At the moment, there’s no specific medication for treating NAFLD, but certain lifestyle modifications can help you reduce liver fat and improve your health. If you are struggling with associated conditions like diabetes, high blood pressure, or cholesterol, you might be given treatment for those.

Read also: A Transplant Made Possible by a Machine That Restored an Otherwise Damaged Liver

Liver Transplant

If you develop cirrhosis, the only way to treat the condition and prevent liver damage is to be on the liver transplant list. You’ll be transplanted a piece of the liver from a living donor, and since the liver can grow to its standard size and regenerate itself, you can have a fully functioning liver with this surgery.
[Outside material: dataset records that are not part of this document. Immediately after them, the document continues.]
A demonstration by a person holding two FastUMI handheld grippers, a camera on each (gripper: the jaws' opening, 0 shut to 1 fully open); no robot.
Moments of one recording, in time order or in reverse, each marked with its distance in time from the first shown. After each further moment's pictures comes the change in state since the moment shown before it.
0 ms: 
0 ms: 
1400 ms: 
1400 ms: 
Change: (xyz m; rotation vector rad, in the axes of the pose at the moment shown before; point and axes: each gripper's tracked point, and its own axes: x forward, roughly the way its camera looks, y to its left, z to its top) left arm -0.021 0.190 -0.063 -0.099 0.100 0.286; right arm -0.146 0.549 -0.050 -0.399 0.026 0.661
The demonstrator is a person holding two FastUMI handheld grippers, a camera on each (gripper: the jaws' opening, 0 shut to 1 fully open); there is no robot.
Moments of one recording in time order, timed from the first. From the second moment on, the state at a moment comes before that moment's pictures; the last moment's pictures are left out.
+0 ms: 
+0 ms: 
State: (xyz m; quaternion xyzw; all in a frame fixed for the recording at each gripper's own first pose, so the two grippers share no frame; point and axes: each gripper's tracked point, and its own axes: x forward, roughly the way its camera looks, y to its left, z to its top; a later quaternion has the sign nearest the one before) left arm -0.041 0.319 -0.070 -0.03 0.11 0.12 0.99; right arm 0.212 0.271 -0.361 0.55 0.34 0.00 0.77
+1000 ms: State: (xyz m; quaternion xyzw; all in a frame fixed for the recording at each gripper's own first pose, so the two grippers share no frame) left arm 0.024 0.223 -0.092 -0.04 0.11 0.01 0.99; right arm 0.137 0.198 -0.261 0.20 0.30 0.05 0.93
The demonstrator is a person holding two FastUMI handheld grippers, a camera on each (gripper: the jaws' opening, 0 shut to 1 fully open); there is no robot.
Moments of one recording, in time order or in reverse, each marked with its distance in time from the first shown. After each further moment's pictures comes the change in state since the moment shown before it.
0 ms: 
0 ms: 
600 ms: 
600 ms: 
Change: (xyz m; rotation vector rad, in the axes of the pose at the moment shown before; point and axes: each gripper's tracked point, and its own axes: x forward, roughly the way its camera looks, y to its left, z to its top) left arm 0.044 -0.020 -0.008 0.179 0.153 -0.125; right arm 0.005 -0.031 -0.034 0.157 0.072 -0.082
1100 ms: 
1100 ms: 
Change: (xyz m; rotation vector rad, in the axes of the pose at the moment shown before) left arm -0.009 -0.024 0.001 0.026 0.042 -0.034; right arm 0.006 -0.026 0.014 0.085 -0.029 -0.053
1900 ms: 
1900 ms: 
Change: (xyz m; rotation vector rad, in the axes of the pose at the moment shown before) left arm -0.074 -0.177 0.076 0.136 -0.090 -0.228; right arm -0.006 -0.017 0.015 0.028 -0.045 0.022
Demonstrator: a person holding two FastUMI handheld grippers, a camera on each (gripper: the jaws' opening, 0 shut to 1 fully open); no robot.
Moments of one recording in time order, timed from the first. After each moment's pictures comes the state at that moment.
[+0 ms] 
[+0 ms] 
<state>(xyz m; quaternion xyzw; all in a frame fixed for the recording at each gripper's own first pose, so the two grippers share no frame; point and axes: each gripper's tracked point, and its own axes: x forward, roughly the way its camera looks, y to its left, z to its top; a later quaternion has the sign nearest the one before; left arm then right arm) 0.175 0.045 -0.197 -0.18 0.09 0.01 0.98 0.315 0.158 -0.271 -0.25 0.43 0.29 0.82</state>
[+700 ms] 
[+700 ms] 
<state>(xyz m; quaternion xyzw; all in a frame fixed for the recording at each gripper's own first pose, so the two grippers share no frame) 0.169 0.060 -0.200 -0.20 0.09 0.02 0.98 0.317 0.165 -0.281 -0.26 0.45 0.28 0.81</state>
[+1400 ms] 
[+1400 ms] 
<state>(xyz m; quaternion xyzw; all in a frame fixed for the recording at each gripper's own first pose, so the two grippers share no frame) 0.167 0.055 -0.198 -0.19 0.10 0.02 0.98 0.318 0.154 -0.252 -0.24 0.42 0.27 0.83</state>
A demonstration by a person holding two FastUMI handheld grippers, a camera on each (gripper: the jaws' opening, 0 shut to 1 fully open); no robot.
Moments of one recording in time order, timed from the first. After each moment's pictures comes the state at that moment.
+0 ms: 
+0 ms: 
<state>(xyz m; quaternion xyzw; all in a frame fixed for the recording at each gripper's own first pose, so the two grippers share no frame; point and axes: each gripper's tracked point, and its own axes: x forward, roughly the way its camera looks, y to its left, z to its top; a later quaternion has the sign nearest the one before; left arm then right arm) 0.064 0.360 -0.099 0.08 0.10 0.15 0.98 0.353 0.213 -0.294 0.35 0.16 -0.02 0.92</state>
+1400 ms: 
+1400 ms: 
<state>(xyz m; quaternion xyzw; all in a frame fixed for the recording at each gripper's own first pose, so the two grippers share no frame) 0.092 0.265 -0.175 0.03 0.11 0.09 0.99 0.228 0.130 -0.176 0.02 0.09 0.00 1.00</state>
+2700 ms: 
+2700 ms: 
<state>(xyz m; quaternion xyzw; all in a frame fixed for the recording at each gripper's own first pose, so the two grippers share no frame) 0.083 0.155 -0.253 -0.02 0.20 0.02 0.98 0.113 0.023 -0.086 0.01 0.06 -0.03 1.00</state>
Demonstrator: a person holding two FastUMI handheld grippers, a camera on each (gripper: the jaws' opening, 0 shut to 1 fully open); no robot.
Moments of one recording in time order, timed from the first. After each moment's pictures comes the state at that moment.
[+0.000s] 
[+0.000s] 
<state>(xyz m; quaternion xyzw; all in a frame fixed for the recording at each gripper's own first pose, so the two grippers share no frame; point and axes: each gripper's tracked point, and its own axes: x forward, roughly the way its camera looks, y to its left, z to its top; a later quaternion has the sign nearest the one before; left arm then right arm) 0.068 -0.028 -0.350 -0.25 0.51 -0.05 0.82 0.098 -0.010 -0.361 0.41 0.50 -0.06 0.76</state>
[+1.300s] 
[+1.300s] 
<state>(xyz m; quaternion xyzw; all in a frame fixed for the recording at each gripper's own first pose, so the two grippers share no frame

A liver transplant is the last choice for patients where previous treatments have failed.

Lose Weight

Most healthcare providers advise reducing weight and aiming for a BMI of 18.5-24.9. If you’re extremely obese, losing more than 10% of your body weight will remove the liver fats and improve your condition.

A healthy diet can also help in maintaining a healthy weight. You can include more protein, fruits, vegetables, and carbohydrates in the diet and limit the sugar, fat, and salt intake. Eating small portions can help too!

It’s recommended to have regular appointments with your physician to be aware of your liver function and diagnose new symptoms.

Take Care of Your Health

Make sure to maintain a healthy diet, exercise regularly, and change your lifestyle to reduce or eliminate liver inflammation. If you think you have any of the common risk factors for NAFLD or NASH, consult your healthcare provider.